LIBERALS: Chrétien's majorities were never seriously in doubt, and his agenda was for the most part modestly managerial. The latest poll numbers put Paul Martin back into majority territory, but his "historic" and "transformative" change rhetoric sets the stakes higher. Expectations were enormous when he took over last year. Now, he must run a superb campaign to restore that sense of excitement.

CONSERVATIVES: Stephen Harper still has a chance of winning a respectable number of Ontario seats - the big score that eluded Preston Manning and Stockwell Day. The downside: failing to top the 78 seats won by the Alliance and Tory parties in 2000 would make last year's merger look pointless - and polls suggest he might indeed fall short. So he too needs to pick up support on the trail.

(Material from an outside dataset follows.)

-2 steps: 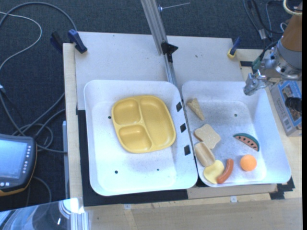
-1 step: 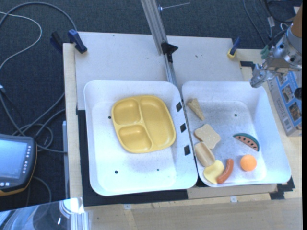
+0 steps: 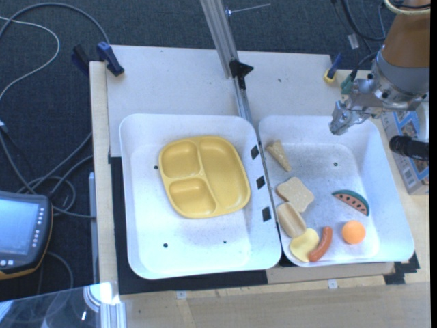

NEW DEMOCRATS: Jack Layton has already outstripped Alexa McDonough and Audrey McLaughlin. Yet the Martin-vs.-Harper dynamic dominates. To turn that into a three-way affair, Layton needs to show early promise of knocking off Liberals, especially in Toronto and Vancouver. Polls suggest a near doubling of the NDP's 2000 total of 13 seats. But is even that enough?

BLOC QUÉBÉCOIS: Gilles Duceppe is an unlikely survivor. He might well be the main beneficiary of sponsorship scandal fallout - on track to build substantially on the Bloc's 38 seats in 2000. If his party can thrive even with such a lacklustre leader, and with enthusiasm for separatism lukewarm at best these days, then maybe it really is a permanent political force.